*** SUPPLIED RECORDS ***

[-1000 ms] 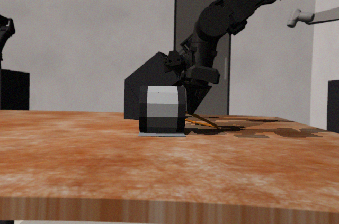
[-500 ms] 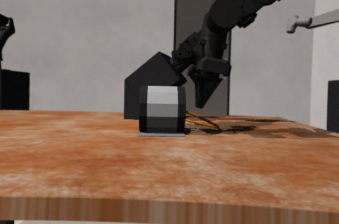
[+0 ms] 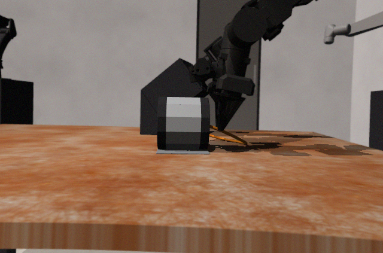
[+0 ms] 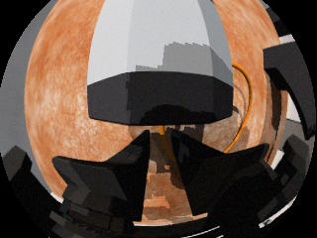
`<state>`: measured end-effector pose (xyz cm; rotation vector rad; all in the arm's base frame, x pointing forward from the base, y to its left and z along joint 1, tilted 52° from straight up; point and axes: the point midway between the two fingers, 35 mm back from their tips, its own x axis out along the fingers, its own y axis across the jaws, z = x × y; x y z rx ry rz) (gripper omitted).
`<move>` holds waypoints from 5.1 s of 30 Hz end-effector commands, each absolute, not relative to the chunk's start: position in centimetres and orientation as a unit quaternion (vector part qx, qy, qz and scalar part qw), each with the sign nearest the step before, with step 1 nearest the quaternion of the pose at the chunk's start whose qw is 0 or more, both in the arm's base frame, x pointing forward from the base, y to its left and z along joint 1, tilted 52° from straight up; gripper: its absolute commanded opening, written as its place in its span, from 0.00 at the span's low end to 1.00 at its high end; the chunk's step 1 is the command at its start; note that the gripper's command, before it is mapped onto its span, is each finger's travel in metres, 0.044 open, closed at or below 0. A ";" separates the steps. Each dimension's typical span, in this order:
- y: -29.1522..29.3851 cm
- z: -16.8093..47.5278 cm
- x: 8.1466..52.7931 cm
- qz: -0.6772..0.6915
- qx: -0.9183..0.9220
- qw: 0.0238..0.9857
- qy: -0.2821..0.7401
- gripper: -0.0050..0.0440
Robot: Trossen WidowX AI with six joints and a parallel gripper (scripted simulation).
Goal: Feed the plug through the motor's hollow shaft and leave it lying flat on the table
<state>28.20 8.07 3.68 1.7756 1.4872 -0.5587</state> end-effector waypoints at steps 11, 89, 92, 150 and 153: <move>8.1 3.4 28.2 -0.218 0.692 0.370 0.580 0.21; 9.1 3.6 28.1 -0.219 0.692 0.369 0.580 0.10; 8.7 3.4 28.2 -0.221 0.692 0.368 0.580 0.10; 9.3 3.7 28.1 -0.218 0.692 0.370 0.580 0.17; 9.3 3.7 28.1 -0.218 0.692 0.370 0.580 0.16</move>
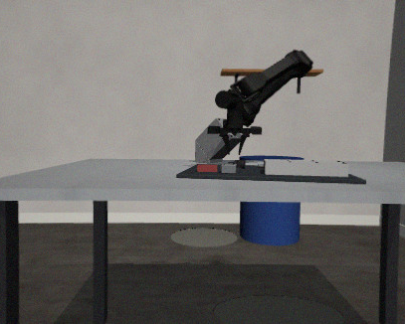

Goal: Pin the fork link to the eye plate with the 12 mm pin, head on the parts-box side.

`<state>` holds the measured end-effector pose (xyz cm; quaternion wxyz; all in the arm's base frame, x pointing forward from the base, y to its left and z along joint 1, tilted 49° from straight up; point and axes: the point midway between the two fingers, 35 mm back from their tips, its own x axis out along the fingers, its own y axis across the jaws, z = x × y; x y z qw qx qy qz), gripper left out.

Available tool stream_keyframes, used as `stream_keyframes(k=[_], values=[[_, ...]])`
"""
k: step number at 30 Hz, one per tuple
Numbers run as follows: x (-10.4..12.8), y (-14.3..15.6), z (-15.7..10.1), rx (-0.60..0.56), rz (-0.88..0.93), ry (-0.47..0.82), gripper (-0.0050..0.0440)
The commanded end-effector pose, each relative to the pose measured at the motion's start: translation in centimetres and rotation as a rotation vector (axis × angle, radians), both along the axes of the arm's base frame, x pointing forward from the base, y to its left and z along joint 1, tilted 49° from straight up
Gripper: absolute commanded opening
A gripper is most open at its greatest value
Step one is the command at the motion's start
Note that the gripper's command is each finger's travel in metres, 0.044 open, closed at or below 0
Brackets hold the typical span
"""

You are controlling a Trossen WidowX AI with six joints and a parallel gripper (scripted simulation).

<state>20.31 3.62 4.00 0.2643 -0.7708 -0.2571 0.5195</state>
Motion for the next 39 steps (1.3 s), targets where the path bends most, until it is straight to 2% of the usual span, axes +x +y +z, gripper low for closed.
stream_keyframes(k=[1, 3, 7, 9, 11, 15, 26, 28, 30, 39], values=[[0.0, 0.0, 0.0, 0.000, 0.000, 0.000, 0.0240], [0.0, 0.0, 0.0, 0.000, 0.000, 0.000, 0.0288], [0.0, 0.0, 0.0, -0.005, 0.012, -0.012, 0.0290], [0.4, 0.0, 0.2, -0.052, 0.105, -0.106, 0.0290], [0.4, 0.0, 0.2, -0.052, 0.105, -0.106, 0.0290], [1.4, 0.0, 0.7, -0.174, 0.352, -0.354, 0.0290], [3.3, 0.0, 1.8, -0.432, 0.876, -0.882, 0.0290], [3.3, 0.0, 1.8, -0.432, 0.876, -0.882, 0.0290], [3.7, 0.1, 2.0, -0.500, 1.014, -1.022, 0.0290], [5.4, 0.3, 2.9, -0.712, 1.443, -1.458, 0.0290]])
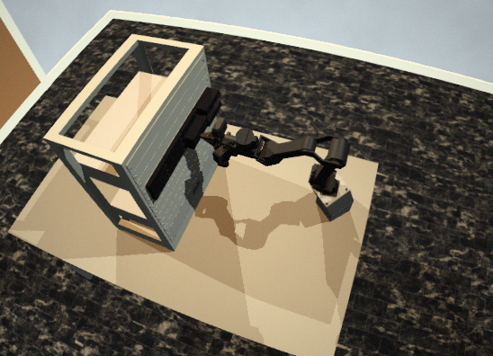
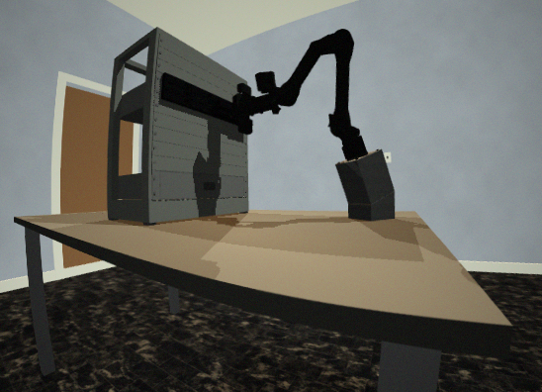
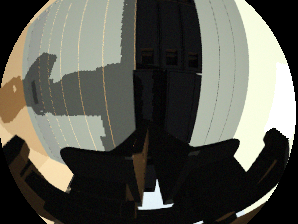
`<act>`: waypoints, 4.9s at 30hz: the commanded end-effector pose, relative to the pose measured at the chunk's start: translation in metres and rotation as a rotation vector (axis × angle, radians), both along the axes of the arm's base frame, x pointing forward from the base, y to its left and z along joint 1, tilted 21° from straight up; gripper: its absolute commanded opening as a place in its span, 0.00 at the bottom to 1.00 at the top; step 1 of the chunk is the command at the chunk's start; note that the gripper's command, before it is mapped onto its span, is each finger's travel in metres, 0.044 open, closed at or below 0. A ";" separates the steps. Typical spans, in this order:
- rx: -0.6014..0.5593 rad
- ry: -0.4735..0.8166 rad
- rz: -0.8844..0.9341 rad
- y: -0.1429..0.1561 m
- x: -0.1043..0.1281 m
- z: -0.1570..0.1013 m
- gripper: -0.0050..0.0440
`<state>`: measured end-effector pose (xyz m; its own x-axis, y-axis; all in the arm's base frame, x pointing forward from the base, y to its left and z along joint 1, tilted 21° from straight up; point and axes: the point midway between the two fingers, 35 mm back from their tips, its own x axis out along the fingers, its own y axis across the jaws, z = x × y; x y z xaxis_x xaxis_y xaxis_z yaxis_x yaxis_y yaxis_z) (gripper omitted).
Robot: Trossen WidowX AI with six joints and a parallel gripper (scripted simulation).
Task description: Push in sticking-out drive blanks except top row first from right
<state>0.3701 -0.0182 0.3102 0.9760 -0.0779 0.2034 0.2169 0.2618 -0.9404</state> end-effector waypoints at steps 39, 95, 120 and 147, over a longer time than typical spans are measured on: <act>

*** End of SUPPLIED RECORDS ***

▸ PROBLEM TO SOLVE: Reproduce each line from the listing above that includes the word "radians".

▸ ANSWER SPACE:
The commanded end-effector pose, each relative to the pose measured at the motion's start: translation in centimetres and rotation as a rotation vector (axis × angle, radians), both along the axes of the arm's base frame, x pointing forward from the base, y to its left and z along joint 1, tilted 49° from straight up
`<act>`: waypoints, 4.9s at 30hz: the commanded end-effector pose, relative to the pose measured at the chunk's start: translation in metres and rotation as a rotation vector (axis × angle, radians), both along the axes of the arm's base frame, x pointing forward from the base, y to its left and z along joint 1, tilted 21° from straight up; gripper: its absolute commanded opening as a place in its span, 0.00 at the bottom to 1.00 at the top; step 1 of the chunk is the command at the chunk's start; note that the gripper's command, before it is mapped onto its span, is each finger's travel in metres, 0.044 open, closed at or below 0. A ";" separates the steps. Typical spans, in this order:

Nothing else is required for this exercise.